Denver's final act apparently was to reach behind his left shoulder to switch the plane's engine from one fuel tank to another. The uncomfortable stretch caused his right foot to press against the right rudder, according to a final board report. The aircraft -- a single-engine Long-EZ -- pitched up, rolled to the right and slammed into the ocean.
George Petterson, the board's investigator-in-charge for the Denver crash, appeared in a board video showing what it would be like to turn the fuel switch in the cramped cockpit. His pretzel-like pose, coupled with the involuntary movement of his right foot, proved persuasive to the five-member board.
The plane had no flight data or voice recorder, so investigators had to piece together their account of the plane's final minutes.
Denver's aircraft was the only Long-EZ ever built with the fuel valve in that location. All 1,200 of the others -- based on a design by experimental guru Burt Rutan -- have the switch on the console directly between the pilot's legs.
Texan Adrian Davis, who built the plane from the Rutan plans, told investigators he put the switch behind the pilot because he did not want to have fuel lines running into the cockpit, especially down where they might rupture in a belly landing. In truth, investigators said, Rutan had accounted for that possibility by strengthening the fuselage below the fuel switch.
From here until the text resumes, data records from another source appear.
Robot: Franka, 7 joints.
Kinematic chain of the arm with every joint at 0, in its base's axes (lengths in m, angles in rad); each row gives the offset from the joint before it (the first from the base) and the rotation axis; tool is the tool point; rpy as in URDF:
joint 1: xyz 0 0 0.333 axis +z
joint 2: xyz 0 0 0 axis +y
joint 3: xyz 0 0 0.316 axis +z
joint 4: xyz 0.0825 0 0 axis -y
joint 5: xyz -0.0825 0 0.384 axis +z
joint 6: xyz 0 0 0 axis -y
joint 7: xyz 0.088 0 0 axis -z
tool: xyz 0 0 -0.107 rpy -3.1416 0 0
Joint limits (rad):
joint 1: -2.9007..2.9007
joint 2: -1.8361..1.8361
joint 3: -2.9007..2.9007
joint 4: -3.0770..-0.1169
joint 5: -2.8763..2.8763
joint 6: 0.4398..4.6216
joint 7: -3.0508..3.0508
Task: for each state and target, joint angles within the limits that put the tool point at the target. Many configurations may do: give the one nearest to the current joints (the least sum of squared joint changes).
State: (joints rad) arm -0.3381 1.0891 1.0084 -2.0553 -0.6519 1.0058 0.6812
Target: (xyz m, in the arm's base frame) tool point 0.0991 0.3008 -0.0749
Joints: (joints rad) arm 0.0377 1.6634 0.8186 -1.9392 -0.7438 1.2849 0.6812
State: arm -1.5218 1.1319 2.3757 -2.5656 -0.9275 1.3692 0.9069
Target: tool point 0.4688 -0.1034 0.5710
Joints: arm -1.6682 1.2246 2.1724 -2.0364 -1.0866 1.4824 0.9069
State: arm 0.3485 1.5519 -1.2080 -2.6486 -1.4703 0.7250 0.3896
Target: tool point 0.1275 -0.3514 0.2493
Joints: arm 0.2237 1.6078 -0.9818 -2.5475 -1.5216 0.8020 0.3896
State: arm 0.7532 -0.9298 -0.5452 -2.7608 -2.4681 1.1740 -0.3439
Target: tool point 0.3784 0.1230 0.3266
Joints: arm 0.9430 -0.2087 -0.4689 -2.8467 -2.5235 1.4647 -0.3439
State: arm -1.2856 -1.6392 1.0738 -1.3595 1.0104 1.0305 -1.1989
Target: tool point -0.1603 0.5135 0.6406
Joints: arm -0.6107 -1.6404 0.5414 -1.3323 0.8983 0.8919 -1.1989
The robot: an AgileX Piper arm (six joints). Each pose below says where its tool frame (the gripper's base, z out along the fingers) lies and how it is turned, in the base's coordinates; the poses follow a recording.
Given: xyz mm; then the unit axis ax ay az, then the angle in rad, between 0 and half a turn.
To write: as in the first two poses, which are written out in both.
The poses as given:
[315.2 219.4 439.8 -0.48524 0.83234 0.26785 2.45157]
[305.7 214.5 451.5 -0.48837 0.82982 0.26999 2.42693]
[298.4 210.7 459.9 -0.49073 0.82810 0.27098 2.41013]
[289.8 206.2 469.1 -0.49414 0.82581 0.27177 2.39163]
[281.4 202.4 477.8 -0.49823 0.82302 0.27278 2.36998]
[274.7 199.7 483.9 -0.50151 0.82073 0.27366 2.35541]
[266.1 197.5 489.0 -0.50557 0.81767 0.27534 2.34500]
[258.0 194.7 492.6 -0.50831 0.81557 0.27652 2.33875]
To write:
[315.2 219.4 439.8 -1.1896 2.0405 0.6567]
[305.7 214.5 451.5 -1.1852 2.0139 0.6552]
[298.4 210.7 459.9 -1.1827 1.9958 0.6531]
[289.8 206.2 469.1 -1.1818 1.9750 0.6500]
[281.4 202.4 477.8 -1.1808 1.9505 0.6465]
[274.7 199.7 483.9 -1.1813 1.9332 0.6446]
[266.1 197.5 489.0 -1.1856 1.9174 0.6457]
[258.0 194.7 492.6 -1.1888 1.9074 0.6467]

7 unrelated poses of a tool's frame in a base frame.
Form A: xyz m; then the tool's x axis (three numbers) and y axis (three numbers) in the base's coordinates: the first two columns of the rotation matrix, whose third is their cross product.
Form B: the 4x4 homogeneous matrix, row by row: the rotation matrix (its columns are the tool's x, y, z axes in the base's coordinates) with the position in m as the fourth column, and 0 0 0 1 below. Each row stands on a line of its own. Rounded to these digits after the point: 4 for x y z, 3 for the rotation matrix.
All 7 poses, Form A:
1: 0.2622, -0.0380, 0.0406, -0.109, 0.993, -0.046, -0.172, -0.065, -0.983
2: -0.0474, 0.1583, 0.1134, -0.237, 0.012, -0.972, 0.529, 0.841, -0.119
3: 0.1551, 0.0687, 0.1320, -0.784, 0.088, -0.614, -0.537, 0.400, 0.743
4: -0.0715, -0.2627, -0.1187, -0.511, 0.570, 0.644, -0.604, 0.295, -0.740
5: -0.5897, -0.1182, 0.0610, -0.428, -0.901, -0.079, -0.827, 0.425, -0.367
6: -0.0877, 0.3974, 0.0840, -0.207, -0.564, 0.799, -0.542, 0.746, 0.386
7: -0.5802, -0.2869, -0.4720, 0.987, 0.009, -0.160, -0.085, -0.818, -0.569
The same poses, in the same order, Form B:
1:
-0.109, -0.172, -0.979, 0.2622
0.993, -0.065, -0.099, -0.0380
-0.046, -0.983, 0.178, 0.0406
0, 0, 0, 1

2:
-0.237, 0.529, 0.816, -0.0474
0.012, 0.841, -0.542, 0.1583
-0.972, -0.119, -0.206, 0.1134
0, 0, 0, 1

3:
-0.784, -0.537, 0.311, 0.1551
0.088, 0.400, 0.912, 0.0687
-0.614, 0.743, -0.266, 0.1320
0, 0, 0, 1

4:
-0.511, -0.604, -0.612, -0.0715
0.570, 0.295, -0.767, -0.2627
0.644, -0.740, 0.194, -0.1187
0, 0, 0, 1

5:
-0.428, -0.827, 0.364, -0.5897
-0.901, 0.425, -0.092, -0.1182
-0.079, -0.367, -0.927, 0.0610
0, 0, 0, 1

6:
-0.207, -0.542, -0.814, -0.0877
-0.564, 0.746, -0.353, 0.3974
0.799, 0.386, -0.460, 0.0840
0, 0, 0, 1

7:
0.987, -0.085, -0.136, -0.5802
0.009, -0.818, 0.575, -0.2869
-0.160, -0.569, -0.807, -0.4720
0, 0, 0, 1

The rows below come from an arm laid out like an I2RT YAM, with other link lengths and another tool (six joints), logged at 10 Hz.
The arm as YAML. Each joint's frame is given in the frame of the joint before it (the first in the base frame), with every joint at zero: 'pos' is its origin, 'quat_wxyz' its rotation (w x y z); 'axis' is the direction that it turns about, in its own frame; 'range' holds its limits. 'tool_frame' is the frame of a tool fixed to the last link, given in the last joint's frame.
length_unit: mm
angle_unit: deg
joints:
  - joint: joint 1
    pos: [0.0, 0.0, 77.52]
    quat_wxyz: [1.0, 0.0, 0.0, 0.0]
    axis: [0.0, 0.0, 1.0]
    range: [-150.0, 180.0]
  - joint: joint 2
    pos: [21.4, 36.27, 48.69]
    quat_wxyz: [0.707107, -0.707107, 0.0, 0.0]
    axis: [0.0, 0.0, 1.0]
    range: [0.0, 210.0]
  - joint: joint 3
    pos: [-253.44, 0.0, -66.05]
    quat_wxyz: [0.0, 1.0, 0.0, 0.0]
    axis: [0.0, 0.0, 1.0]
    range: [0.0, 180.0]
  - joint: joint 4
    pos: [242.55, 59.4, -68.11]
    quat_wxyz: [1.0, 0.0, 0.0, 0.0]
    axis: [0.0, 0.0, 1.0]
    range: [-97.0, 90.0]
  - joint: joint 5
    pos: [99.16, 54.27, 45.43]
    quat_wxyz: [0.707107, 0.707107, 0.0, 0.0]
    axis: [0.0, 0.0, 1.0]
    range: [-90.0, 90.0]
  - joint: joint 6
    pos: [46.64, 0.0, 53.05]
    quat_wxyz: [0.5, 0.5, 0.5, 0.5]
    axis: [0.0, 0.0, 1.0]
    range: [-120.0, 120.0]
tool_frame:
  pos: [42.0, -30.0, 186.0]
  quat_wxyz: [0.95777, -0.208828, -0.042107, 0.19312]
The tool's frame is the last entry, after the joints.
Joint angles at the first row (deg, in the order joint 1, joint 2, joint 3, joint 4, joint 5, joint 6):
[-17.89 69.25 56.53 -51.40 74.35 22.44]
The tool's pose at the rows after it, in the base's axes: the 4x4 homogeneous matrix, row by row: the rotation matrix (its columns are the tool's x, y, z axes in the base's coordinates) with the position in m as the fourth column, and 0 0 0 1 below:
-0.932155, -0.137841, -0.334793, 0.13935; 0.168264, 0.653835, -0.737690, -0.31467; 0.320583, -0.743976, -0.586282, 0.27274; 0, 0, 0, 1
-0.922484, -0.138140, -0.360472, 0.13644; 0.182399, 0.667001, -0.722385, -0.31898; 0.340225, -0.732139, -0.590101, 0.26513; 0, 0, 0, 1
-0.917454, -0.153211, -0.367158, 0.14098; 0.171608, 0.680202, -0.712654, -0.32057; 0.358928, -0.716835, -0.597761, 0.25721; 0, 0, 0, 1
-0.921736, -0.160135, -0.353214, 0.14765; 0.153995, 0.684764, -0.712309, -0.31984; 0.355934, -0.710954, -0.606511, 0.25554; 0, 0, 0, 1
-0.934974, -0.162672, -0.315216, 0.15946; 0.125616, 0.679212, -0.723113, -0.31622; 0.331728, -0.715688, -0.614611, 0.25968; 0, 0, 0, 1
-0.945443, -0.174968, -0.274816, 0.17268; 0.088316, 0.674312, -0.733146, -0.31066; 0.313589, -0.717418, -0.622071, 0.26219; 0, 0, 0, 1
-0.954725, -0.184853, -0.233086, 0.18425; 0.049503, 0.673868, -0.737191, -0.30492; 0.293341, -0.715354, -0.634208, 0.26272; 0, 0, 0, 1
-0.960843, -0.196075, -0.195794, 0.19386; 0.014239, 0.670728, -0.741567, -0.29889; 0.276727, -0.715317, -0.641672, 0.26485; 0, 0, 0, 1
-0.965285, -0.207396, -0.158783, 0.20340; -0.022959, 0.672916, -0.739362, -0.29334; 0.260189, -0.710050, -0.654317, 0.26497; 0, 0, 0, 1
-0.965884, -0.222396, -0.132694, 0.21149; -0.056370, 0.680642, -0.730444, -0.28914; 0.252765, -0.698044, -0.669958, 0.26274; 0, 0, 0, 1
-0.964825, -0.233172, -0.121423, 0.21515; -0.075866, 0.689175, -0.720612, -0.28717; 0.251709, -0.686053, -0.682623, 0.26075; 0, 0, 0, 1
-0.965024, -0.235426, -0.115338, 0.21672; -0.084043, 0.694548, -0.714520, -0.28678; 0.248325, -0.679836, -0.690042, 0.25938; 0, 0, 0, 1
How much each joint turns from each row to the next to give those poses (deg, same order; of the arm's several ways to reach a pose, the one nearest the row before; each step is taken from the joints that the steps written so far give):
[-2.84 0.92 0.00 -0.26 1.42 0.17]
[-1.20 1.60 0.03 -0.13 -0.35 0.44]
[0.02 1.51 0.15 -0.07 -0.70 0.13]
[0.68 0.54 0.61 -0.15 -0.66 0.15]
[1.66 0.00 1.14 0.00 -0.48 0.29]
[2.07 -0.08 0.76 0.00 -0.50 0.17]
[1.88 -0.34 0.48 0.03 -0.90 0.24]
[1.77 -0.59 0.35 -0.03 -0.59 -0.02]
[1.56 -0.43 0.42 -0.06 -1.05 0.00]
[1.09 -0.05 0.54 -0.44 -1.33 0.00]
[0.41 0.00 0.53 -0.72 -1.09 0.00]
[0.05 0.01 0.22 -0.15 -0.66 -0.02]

Some of the links in the accident chain were not Denver's fault. One was his stature: He had to have a cushion behind his back to allow him to reach the rudder pedals. This also meant he had to stretch farther to reach the fuel switch.
The plane also was new to Denver; he had just bought it from its second owner. And investigators believe he was unaware that he was so low on fuel.
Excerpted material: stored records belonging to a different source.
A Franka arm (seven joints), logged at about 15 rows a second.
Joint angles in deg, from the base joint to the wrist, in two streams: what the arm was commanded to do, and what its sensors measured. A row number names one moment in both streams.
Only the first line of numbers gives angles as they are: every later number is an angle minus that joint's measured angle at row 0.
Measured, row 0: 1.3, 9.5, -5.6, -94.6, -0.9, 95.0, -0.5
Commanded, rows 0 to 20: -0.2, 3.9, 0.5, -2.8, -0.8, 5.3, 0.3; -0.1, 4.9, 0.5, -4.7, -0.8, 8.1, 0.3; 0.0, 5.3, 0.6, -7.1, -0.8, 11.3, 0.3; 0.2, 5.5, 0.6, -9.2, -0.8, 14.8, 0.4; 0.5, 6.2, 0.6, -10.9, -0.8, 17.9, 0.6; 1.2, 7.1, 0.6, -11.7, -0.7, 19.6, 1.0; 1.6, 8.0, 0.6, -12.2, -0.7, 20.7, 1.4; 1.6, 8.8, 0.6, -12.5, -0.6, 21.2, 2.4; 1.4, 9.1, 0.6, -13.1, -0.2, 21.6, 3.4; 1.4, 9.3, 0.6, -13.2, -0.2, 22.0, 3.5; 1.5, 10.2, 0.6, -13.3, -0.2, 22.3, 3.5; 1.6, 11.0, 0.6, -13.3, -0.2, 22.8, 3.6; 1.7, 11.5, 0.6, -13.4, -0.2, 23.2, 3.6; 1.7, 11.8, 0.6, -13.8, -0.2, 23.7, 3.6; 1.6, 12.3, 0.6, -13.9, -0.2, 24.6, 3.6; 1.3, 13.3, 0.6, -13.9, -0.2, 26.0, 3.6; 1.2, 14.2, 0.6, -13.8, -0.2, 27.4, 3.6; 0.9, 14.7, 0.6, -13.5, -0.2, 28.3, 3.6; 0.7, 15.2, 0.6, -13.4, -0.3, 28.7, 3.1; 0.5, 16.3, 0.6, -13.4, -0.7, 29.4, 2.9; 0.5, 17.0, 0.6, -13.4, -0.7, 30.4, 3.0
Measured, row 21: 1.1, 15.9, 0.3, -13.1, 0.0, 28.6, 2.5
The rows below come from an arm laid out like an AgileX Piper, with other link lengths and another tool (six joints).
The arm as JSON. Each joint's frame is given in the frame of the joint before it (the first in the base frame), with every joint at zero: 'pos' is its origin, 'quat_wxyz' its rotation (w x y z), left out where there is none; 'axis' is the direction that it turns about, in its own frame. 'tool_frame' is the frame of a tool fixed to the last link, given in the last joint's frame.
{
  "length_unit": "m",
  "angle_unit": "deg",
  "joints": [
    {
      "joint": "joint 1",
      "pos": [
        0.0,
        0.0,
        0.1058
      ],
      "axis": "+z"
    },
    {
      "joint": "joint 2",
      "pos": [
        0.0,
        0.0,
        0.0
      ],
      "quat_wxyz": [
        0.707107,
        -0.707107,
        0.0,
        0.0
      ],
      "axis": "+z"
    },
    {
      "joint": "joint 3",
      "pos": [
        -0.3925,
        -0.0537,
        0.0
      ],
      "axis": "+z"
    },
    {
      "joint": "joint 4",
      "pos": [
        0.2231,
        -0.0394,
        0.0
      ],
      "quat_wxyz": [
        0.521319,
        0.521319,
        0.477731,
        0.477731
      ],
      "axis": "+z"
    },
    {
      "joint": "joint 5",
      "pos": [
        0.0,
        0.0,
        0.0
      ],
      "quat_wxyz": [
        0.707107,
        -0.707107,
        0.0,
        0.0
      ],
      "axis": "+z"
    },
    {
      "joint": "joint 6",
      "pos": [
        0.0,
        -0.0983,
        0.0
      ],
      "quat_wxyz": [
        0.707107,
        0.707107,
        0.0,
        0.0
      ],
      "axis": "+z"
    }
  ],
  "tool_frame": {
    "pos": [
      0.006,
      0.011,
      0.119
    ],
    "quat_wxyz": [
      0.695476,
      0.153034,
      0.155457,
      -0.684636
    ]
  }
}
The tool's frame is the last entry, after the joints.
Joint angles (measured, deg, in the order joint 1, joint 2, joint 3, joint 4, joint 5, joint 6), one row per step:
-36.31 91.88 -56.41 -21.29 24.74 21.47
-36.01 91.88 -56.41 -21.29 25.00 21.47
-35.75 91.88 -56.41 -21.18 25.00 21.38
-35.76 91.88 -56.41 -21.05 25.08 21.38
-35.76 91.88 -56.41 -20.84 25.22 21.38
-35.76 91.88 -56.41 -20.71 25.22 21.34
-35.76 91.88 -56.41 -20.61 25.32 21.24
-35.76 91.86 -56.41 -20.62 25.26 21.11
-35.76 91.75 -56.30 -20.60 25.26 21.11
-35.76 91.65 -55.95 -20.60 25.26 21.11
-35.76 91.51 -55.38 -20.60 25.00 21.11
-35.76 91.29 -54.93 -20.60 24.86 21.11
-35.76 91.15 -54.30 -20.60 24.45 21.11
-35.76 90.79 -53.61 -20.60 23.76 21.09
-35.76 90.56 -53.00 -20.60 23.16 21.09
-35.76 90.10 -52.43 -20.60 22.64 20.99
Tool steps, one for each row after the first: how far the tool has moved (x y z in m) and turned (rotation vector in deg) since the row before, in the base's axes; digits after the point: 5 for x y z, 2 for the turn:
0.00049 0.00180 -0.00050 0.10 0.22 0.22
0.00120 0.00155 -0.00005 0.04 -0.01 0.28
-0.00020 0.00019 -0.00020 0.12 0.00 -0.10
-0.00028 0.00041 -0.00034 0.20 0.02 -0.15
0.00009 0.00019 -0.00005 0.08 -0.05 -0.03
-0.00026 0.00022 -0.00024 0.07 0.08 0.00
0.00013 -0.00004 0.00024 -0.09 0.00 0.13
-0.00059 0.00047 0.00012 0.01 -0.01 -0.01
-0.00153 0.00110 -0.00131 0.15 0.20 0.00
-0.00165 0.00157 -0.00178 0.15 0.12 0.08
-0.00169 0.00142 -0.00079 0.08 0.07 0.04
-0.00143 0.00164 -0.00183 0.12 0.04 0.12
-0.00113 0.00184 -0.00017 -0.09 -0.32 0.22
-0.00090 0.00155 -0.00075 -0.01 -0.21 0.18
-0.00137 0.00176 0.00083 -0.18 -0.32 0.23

"He must have exhausted the fuel in his left tank," said investigator Ron Price.
Witnesses reported the engine sputtered as he climbed away from one of his practice landings. Denver likely made his final stretch in an effort to switch to the right tank, which had fuel remaining.
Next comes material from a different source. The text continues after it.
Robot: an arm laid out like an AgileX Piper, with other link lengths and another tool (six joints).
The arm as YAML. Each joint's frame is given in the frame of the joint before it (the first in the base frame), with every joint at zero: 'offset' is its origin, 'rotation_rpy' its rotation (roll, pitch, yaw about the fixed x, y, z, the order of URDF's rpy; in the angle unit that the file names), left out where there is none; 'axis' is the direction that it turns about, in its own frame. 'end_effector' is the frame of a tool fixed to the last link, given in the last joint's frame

Experimental and amateur-built aircraft like the Long-EZ are not subject to all the rules of the Federal Aviation Administration. The safety board recommended that the FAA, the Experimental Aircraft Association and insurers cooperate to "strongly encourage" pilots of new experimental planes to undergo formal training, which is not now required.
The board also recommended better markings: The plane that Denver flew did not even have a marking on the fuel selector switch to indicate in which position the engine was drawing from the left tank, which from the right tank, and which shut the fuel lines altogether.
Other reports I read indicated that Denver knew he was low on fuel but planned to fly for only about an hour. As the wreck badly disfigured Denver's head and body, making identification by dental records impossible, records of his fingerprints taken from his arrests for intoxicated driving were used to confirm that the fallen pilot was indeed the singer. In fact, he was not supposed to be flying because of prior DUI convictions. People magazine reported at the time, “Two days after the accident, officials announced that (Denver) had been flying without the medical certificate necessary for all approved pilots. According to wire reports, though, it had been suspended because Denver had twice been arrested on drunk-driving charges. Before the accident, the FAA had learned of his failure to abstain entirely from alcohol subsequent to drunken driving arrests, and since his medical certification was conditional on this, a determination was made that due to his drinking problem, he was not qualified for any class of medical certification at the time. At least a third-class medical certification was required to exercise the privileges of his pilot certificate. However, there was no trace of alcohol or any other drug in Denver's body at autopsy.
John Denver. A very tragic figure in American entertainment indeed. One wonders what might have been had he lived all of his too-short life as Henry John Deutschendorf, Junior.